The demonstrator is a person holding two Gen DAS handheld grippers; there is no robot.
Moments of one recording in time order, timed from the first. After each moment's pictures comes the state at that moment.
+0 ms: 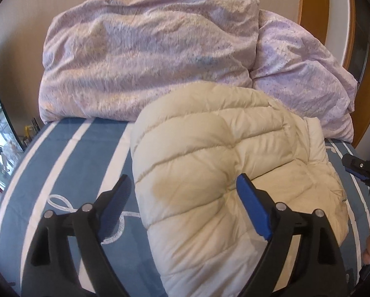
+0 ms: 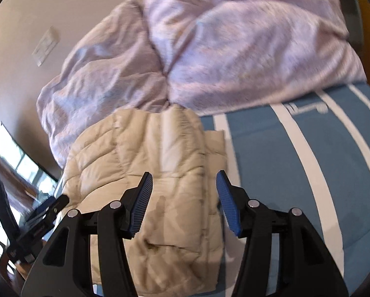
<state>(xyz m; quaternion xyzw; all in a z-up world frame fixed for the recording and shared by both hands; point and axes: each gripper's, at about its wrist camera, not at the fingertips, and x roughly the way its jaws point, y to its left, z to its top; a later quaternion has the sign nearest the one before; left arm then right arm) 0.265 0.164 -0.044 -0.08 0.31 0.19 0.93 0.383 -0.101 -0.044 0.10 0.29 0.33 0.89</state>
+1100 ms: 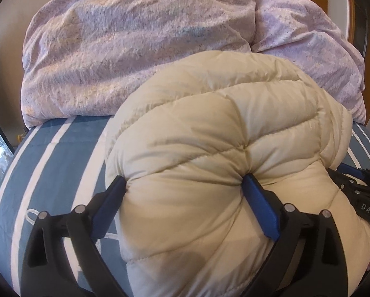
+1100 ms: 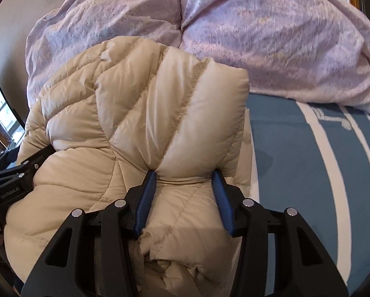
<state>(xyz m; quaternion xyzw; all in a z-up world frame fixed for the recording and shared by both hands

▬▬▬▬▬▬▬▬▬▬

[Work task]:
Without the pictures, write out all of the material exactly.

[Solution to this task]:
The demonstrator is a person holding two Gen DAS handheld grippers; there is no robot.
Moments of one recording in time order, timed from the first. After each moment's pictures comes the state at that moment.
+0 ms: 
+0 ms: 
<state>(xyz m; quaternion xyzw; all in a z-up world frame fixed for the recording and shared by both hands; point and axes: each gripper's, at about its wrist camera, not at the fingertips, and x roughly the way its jaws point, y to its left, z to its top; a later quaternion has the sign nearest the one before; left arm then right arm) 0.265 0.164 -0.044 -0.08 0.31 0.19 0.93 0.383 -0.101 -0.044 0.10 0.29 0.33 0.89</state>
+1100 ms: 
+1100 ms: 
<state>(xyz m; quaternion xyzw; all in a z-up world frame fixed for the recording and shared by both hands

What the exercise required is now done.